Another CXR score created for COVID-19 is the so-called Brixia score [15], first used for predicting the risk of intra-hospital mortality in a sample of 302 patients; Brixia score over 8 and age over 71 were associated with an increased risk of intra-hospital mortality, but without considering the laboratory data. In our study, we tested both scores and observed that the Brixia score, even if more complex, was more discriminating than the score proposed by Toussie et al. [14], and was therefore, chosen to be inserted among the predictors as Brixia score > 7.

Two of the variables analyzed appeared to be protective factors. First of all, a short time lapse between onset of symptoms and CXR theoretically correspond to an early diagnosis (since the CXR was made less than 24 h from RT-PCR) which is often synonymous with early treatment and was associated with a better prognosis in COVID19 patients: in particular, Huang et al. [26] found a positive correlation of the time from symptom onset to diagnosis and treatment and the time to disease resolution. Second, the presence of coughing, one of the most prevalent symptoms in COVID-19, resulted a protective factor, this data is in accordance with the recent meta-analysis of Mesas et al. [19] who reported an OR of 0.7 for COVID19 patient with cough.

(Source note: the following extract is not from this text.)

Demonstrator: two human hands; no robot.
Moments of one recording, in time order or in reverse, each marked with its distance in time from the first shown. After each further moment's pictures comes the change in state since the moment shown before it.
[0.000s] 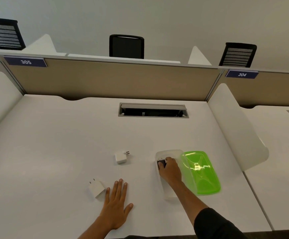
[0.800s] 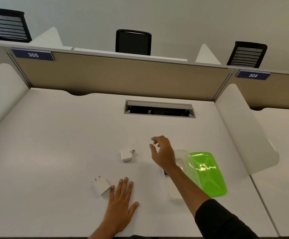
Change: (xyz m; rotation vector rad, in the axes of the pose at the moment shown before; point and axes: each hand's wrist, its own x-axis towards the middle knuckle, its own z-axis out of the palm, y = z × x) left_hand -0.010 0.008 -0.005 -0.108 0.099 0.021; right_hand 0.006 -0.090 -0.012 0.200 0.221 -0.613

This study has some limitations. The first is being a retrospective study on a relatively limited number of patients, even if it is one of largest in the literature dealing with the complex relation between clinical, laboratory, CXR and prognosis. The second is the lack of an external validation on different samples of patients.

In conclusion, our research indicates a set of early prognostic data for improving the COVID-19 pretreatment risk stratification. Even if the greatest risk of death from COVID-19 is aged above 75 years, elevated CXR score, high CRP levels and a low P/F at admission to the emergency department represent significant prognostic factors. A patient admitted to the emergency department with ≥ 2 predictors should immediately undergo intensive and aggressive treatments to reduce the risk of a more severe course of the disease, which may otherwise lead to an eightfold higher in-hospital mortality rate than for patients with a lower number of predictors.